3 Things Couples can do to help each other deal with the Trauma of Covid

As we approach the end of 2022, we, at least feel, like the covid pandemic is nearing an end. That may not be the case but the threat that it as posed to our daily lives is in decline. Most of us have been getting boosters and the number of cases has gone down. It feels like we are finally getting a break and we all want to go back to some kind of “normal life.”

It is easy to look ahead and not want to look back on what we have been through and how it has changed us. I think we can use time together as couples to do some useful processing of what it all means. Here are four things you can do with your partner to look back, learn, process and get ready for what is next.

Number 1: Set aside time each week to do a check in. This is always a good thing for your partnership. Communication is a key tool in keeping relationships healthy. Perhaps start with doing The Intimacy Exercise: Sit close, hold hands and have each person share at least one thing they appreciate about the other and a high point of their day. The other does the same. Then proceed to talking about how things are going this week around feeling heard, listened to and understood by your partner. This process is a good warm up to your connection.

Number 2: It is easy to just want to look ahead and move forward with our lives now that covid seeing to be moving further into the rearview mirror. Instead take some time to reflect and share about the things that have changed and are not going to be the same again. Talk with your partner about the way life was pre-pandemic. How it was so easy to travel and take a vacation; just book it and go. Not worrying about wearing masks or if others were going to skip wearing them. How much cash was used as there was no fear of contagion. Mail was something you just picked up and opened. It was a more innocent time where we lived a life without the concerns and fears that became everyday events. All of these are reflections on loss. Make a list of them and say goodbye to the things that are lost and not come back.

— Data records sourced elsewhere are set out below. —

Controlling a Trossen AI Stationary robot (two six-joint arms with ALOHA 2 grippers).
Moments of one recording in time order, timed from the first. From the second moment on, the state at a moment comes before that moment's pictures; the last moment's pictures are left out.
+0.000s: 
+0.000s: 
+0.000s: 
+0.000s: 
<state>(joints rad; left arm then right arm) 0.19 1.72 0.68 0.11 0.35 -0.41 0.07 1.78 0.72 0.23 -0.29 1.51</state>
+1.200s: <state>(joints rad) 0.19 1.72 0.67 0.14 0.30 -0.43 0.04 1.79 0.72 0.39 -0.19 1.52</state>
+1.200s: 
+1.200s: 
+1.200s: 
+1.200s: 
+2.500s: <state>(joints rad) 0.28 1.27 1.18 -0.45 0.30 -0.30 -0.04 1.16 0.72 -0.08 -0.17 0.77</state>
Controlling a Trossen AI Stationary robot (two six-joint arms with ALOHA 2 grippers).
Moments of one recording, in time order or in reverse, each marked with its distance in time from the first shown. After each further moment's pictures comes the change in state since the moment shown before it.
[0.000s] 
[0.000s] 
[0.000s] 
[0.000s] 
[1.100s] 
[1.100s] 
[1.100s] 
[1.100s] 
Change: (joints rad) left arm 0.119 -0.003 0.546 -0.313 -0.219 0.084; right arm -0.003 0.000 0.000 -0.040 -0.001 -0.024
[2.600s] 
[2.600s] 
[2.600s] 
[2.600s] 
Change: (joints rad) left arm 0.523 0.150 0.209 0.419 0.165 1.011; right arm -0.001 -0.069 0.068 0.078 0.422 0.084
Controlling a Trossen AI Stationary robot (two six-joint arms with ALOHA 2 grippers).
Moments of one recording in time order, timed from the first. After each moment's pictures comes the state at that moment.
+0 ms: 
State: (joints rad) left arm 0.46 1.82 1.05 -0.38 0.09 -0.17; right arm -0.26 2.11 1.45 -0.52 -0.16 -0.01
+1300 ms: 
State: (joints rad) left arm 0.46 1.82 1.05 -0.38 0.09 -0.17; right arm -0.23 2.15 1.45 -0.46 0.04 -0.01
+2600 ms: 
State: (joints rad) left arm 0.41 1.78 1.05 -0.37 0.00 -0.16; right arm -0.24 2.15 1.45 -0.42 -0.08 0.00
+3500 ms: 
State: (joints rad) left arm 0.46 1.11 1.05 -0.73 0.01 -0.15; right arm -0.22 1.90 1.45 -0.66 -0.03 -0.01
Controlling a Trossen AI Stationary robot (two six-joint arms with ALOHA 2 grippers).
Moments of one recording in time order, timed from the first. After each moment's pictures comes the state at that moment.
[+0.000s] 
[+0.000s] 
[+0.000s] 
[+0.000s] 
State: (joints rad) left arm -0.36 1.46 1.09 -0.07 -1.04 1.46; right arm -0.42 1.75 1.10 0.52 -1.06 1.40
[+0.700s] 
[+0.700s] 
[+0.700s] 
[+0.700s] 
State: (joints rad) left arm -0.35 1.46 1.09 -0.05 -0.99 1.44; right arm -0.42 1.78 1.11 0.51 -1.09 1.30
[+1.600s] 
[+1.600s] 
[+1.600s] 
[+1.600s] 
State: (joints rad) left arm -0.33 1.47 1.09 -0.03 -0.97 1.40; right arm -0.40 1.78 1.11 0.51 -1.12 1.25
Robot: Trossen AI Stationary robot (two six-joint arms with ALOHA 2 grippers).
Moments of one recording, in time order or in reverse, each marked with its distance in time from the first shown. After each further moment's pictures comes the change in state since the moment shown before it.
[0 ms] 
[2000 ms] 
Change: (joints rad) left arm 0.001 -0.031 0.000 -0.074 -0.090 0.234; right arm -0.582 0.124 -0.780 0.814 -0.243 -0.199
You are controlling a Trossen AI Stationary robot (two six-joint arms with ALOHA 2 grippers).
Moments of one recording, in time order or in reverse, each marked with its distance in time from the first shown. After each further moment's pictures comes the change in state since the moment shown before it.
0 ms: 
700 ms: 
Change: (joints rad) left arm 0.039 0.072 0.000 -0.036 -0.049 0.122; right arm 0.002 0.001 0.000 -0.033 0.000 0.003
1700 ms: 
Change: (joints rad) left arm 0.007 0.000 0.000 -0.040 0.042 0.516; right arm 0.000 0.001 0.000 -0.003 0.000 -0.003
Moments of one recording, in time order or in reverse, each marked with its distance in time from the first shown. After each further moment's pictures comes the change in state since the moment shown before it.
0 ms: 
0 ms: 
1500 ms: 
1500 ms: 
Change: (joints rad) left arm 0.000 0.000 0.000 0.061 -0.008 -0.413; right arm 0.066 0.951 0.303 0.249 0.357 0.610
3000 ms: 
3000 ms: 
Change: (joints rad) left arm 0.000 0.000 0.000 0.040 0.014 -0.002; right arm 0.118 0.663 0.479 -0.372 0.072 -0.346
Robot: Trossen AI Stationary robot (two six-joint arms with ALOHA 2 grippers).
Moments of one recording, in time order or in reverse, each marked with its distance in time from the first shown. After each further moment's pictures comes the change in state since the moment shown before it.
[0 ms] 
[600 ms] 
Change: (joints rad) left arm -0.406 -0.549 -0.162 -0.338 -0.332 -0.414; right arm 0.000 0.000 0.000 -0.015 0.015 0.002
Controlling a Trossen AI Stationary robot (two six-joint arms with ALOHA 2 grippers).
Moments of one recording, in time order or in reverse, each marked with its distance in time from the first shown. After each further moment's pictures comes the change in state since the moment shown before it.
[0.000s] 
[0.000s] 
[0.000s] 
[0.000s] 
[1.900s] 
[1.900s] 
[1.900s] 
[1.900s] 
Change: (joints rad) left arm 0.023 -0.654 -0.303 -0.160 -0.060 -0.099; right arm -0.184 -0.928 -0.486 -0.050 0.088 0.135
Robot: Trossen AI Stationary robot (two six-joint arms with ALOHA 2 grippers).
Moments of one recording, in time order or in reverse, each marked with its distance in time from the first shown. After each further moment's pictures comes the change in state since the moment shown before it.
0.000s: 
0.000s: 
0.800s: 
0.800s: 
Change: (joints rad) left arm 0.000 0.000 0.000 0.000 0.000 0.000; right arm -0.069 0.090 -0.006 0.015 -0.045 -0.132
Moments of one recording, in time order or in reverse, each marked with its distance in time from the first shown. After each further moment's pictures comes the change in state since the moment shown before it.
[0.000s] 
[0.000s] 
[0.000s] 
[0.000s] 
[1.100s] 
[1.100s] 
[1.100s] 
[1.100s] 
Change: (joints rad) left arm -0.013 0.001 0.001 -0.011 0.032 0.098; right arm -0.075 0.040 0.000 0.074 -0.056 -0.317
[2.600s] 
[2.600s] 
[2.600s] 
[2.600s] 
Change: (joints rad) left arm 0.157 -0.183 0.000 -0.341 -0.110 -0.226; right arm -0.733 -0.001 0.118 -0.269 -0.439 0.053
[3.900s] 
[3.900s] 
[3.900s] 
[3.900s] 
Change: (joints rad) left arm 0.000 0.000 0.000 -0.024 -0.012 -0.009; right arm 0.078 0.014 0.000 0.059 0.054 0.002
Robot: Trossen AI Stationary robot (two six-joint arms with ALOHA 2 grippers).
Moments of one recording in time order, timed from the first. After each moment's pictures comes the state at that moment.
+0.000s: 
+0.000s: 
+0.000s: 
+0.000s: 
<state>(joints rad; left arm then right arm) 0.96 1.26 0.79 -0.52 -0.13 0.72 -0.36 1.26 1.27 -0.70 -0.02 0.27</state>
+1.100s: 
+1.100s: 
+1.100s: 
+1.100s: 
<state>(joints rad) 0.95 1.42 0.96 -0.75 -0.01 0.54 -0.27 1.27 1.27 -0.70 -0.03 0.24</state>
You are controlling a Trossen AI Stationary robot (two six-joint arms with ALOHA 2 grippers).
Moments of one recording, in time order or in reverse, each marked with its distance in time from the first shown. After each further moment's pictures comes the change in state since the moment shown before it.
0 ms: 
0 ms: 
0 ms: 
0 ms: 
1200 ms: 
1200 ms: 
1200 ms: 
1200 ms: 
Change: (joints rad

Number 3: Continue or come back for another meeting to review the list you have made. Talk with each other about what you miss the most. Write out all of them on pieces of paper and go to a fire pit or fireplace where you can ignite them and say your goodbyes.

Come back inside and sit down. This time write down the ways you are blessed and have gratitude for what you have now: That you survived that difficult time. That you have family, a job, a home and each other to carry forward with. Write these down on cards or pieces of paper. Make a collage or place them in a place in your house where they are visible so you can see them daily.

As the Byrds sang is in “Turn, Turn, Turn” There is a time and a season for everything under heaven. You have been through a most troubling hardship, and you have survived. Count your loses and your blessings. It will make you stronger to share them with each other.